Friday, June 30, 2006

Yeah, Lighten Up!

Steve and Karen have proclaimed it lighten up Friday. Sounds good to me! Karen even created a meme in its honor.

5 light things about me:

1) I like to sit in the dark.

2) My friend Jim has a suspicion that Joss Whedon has a thing for women who kick ass (he's the creator of Buffy, and his next project is Wonder Woman). Buffy fan that I am, I think I may be guilty of that too. This week I watched "Tank Girl" and "Aeon Flux" and really enjoyed them both! (No psychoanalysis please!)

3) I love comedies from the 70s. The other day I caught the end of one of my favorites--What's Up, Doc? It has the classic closing line, especially since it comes out of the mouth of Ryan O'Neal, who starred in "Love Story." Barbara Streisand says to him, "Love means never having to say you're sorry." To which O'Neal replies: "That's the stupidest thing I've ever heard."

4) I never injure myself in "normal" ways: I got my fingers jammed in a folding chair once, lost a couple of fingernails; I tripped over a cinder block and dislocated my elbow; I've needed stitches a couple of times: once when I cut my hand open with a pair of scissors, once when I slammed myself in the face with my own racquetball racket; and I almost needed stitches when I sliced my leg open on the steps inside the tank of a dunking booth.

5) I like to just show up and surprise people without notice (however, they don't always appreciate this).

And since we're talking about lightening up, I recommend this article by Dolores Curran. It's about ten years old now, but still poignant. Here's a glimpse:

Humor has been called a recess for the spirit and laughter a little like changing a baby’s diaper. You know it won’t change anything permanently but it will make everything O.K. for a while. Humor offers multiple gifts. It gives us a sense of perspective. For example, how could I feel self-important after a woman told me she was reading my column for Lent?

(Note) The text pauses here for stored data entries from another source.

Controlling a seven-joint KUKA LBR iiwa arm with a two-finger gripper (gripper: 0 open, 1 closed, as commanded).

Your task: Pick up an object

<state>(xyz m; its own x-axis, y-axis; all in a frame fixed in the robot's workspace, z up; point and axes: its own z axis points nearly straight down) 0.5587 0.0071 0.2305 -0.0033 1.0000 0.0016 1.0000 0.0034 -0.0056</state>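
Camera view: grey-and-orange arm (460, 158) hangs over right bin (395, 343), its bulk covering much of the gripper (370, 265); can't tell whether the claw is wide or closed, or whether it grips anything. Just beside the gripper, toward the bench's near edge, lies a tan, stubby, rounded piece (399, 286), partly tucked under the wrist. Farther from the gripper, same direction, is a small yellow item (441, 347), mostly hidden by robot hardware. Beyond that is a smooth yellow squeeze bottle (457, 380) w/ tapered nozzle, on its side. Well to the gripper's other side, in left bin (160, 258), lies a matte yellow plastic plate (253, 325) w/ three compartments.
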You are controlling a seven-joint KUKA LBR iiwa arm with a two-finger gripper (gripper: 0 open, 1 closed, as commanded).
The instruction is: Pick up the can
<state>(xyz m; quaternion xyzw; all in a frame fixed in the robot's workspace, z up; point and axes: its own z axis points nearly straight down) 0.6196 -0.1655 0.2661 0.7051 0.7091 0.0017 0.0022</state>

We can get so overly concerned about trivialities in our daily lives that only later do we recognize the absurd importance we granted them at the time. We shake our heads and wonder why we didn’t laugh at them instead of allowing them to disturb our serenity. Humor invites us to examine life in an unconventional, offbeat and delightful way, as children do. A grandmother in one of my workshops shared that when she was feeding lunch to her grandchildren, one said in distress, “Grandma, we forgot to pray. We always pray at our other grandma’s.”

His older sister shushed him, saying, “Jeffrey, we don’t have to pray here. This grandma’s food is always good.”

Humor instills in us a sense of joy. Watching a baby discover her feet for the first time or hearing a youngster describe the monster in his closet leads our bones to laughter and our souls to joy. Reinhold Niebuhr asserted, “Humor is prelude to faith and laughter is the beginning of prayer.” How contrary these words are to sacred-is-grim adherents! Sadly, they would be likely to reject them simply because they have so little experience of joy in the ordinary which erupts into spontaneous prayer.

Humor gives us an opportunity to acknowledge our shortcomings, as the obese comedian did when he introduced himself as a recovering anorexic. We all have shortcomings, but we spend most of our lives trying to conceal them. Often, humor allows us to admit to them publicly, to acknowledge that we aren’t perfect. Humor, after all, springs from the same root as humility, human and humus—“earthiness.”


read the whole thing.

2 Comments:

Blogger Karen said...

I got my finger caught in a folding chair once, too. I was five, how about you?

Also, once after nap time in the first grade, I discovered I'd someone lodged myself in my desk in some way from which no one could extract me, and the teacher had to call the janitor to saw me out. Literally. My college sorority awared me "Klutz of the Year", after I won "Klutz of the Week" enough times to retire it. A trend that has not changed.

The mystery limp that I woke up with in Azpeitia is probably not so much Ignatian stimata as it is some kind of lifetime achievement award...

You're right, this is definitely a better way to spend a Friday than arguing over ... well, you know.

8:28 PM  
Blogger DilexitPrior said...

I never injure myself in "normal" ways

I don't know. . . I think I might have you beat. I broke my arm running into a telephone pole on a bike. I've cut myself with plastic safety scissors. I broke my arm another time jumping to swing on a metal bar above the doorway of a baseball dugout (I missed the bar by the way). I've gotten a concusion by not catching a basketball that was passed to me. I've stappled my finger when playing with a stappler and the staple was all the way into my finger. I've swallowed a whole bottle of fluoride drops and had to have my stomach pumped (this was stupidity, not depression). I've put a bee-bee (sp?) from a bee-bee gun in my ear. I stuck my hand into an active hornets nest and ended up with a dozen stings on my hand and lower part of my arm and a swollen hand for weeks. I've tripped on my shoelaces and did a faceplant on pavement...as you can tell, I was a fun child to have around... may God bless my mother. Her purgation has taken place raising me.